§ **Task details**: Your answer must consist of exactly the lines below, starting with the line with "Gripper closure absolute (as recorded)" and going on through the line with "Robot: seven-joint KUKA", and nothing else.

§ **Recorded information**:
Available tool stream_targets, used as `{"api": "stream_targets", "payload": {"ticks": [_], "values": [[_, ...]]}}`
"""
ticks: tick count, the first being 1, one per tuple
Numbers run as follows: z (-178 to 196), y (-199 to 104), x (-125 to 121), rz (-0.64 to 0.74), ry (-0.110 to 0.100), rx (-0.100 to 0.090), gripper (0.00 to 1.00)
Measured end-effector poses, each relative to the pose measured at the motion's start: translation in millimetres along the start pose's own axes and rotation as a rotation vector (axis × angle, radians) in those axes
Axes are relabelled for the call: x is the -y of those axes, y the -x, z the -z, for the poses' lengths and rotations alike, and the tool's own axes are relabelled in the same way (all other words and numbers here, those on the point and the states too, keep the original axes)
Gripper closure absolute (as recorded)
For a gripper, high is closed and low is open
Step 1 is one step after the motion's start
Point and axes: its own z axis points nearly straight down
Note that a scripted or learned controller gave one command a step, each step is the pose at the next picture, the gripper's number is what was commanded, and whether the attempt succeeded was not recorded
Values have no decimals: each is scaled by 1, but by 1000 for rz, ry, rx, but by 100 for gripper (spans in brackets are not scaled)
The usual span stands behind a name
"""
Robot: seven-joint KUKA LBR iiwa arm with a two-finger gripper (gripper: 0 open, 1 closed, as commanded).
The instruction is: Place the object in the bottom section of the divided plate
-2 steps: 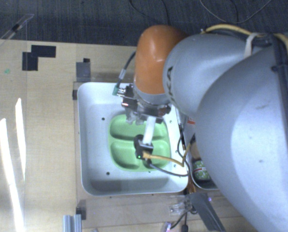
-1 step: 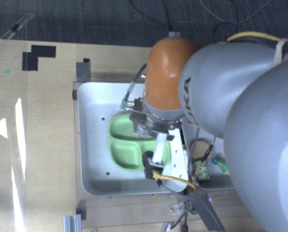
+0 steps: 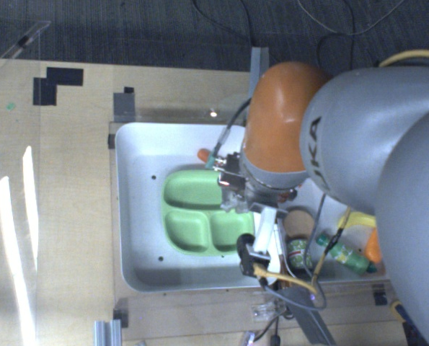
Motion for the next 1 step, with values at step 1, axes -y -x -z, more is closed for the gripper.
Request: {"api": "stream_targets", "payload": {"ticks": [1], "values": [[0,0,0,0,0,0,0]]}}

§ **Exercise answer**:
Gripper closure absolute (as recorded)
For a gripper, high is closed and low is open
Step 1 is one step after the motion's start
Point and axes: its own z axis points nearly straight down
Note that a scripted or learned controller gave one command a step, each step is the pose at the next picture, the gripper's number is what was commanded, and whether the attempt succeeded was not recorded
Values have no decimals: each is scaled by 1, but by 1000 for rz, ry, rx, but by 100 for gripper (spans in brackets are not scaled)
The usual span stands behind a name
"""
Robot: seven-joint KUKA LBR iiwa arm with a two-finger gripper (gripper: 0 open, 1 closed, as commanded).

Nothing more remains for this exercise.